Miyoshi Ryo, Nishikawa Shigeto, Tamari Shigeyuki, Noguchi Misa, Hijiya Kyoko, Chihara Koji
1 Department of Thoracic Surgery, Shizuoka City Shizuoka Hospital, Shizuoka, Japan.
2 Department of Thoracic Surgery, Kyoto University, Kyoto, Japan.
Asian Cardiovasc Thorac Ann. 2018 Sep;26(7):546-551. doi: 10.1177/0218492318802141. Epub 2018 Sep 14.
Objectives Thrombosis in the pulmonary vein stump after a left upper lobectomy is a rare but potentially life-threatening complication, and the pulmonary vein stump length plays an important role here. We assessed the frequency and risk factors for thrombosis in patients undergoing lobectomy with division of the superior pulmonary vein using ligation. Methods We retrospectively reviewed 425 patients with primary lung cancer who underwent lobectomy or bilobectomy in our institution from 2008 to 2016, with contrast-enhanced chest computed tomography within a year after lobectomy. The superior pulmonary vein was divided by thread ligation, while the inferior pulmonary vein was divided using a linear stapler. The pulmonary vein stump length was measured using contrast-enhanced chest computed tomography. Results Four (0.9%) of the 425 patients experienced thrombosis in the pulmonary vein stump within 6 months after lobectomy. All 4 patients had undergone a left upper lobectomy, and 4.1% of this subset developed thrombus. One patient with a thrombus in the pulmonary vein stump experienced renal and cerebral infarction after a left upper lobectomy. The left superior pulmonary vein stump was significantly longer than the other pulmonary vein stumps. Conclusions Thrombosis in the pulmonary vein stump occurred in 4.1% of patients undergoing a left upper lobectomy with pulmonary vein stump closure by thread ligation, which is a relatively low frequency. Superior pulmonary vein stump closure using thread ligation might help prevent pulmonary vein stump thrombus after a left upper lobectomy.

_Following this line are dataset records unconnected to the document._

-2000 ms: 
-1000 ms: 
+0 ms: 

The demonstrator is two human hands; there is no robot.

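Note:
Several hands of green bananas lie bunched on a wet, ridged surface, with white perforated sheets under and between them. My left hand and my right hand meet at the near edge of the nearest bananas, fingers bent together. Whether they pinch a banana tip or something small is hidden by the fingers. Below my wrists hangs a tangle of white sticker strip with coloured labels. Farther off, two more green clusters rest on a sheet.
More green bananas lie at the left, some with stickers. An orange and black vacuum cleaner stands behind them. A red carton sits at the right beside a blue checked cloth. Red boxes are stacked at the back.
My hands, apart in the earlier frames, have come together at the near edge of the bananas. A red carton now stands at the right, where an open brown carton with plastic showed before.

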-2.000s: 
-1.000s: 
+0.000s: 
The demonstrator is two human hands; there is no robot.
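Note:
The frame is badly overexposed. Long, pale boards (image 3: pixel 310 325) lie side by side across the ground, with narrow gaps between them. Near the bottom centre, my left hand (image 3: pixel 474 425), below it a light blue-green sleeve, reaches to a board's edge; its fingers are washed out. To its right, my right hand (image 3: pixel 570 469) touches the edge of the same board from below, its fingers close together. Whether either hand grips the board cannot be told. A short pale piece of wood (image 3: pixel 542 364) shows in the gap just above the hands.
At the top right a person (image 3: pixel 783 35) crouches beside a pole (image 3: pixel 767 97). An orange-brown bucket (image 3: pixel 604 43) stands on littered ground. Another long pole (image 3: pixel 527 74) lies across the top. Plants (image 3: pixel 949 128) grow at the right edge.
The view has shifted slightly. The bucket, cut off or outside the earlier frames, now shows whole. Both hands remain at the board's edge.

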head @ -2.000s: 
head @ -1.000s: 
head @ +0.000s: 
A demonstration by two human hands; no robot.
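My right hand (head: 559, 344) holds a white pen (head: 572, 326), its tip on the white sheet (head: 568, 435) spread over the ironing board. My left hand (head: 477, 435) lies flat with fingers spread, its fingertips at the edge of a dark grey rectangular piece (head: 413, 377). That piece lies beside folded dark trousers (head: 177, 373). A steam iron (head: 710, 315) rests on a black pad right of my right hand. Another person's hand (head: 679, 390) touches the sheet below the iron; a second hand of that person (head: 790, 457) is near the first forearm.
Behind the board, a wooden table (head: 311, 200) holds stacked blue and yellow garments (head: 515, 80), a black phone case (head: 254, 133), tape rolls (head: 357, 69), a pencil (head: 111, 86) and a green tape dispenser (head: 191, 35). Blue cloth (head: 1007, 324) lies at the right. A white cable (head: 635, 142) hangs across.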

目的 左上肺叶切除术后肺静脉残端血栓形成是一种罕见但可能危及生命的并发症,肺静脉残端长度在此过程中起重要作用。我们评估了采用结扎法离断肺上静脉的肺叶切除患者中血栓形成的发生率及危险因素。方法 我们回顾性分析了2008年至2016年在我院接受肺叶切除术或双肺叶切除术的425例原发性肺癌患者,这些患者在肺叶切除术后一年内接受了胸部增强计算机断层扫描。肺上静脉采用丝线结扎离断,肺下静脉采用直线切割缝合器离断。通过胸部增强计算机断层扫描测量肺静脉残端长度。结果 425例患者中有4例(0.9%)在肺叶切除术后6个月内发生肺静脉残端血栓形成。所有4例患者均接受了左上肺叶切除术,该亚组中有4.1%发生血栓。1例肺静脉残端血栓形成患者在左上肺叶切除术后发生肾梗死和脑梗死。左上肺静脉残端明显长于其他肺静脉残端。结论 在采用丝线结扎闭合肺静脉残端的左上肺叶切除患者中,肺静脉残端血栓形成的发生率为4.1%,这一发生率相对较低。采用丝线结扎闭合肺上静脉残端可能有助于预防左上肺叶切除术后肺静脉残端血栓形成。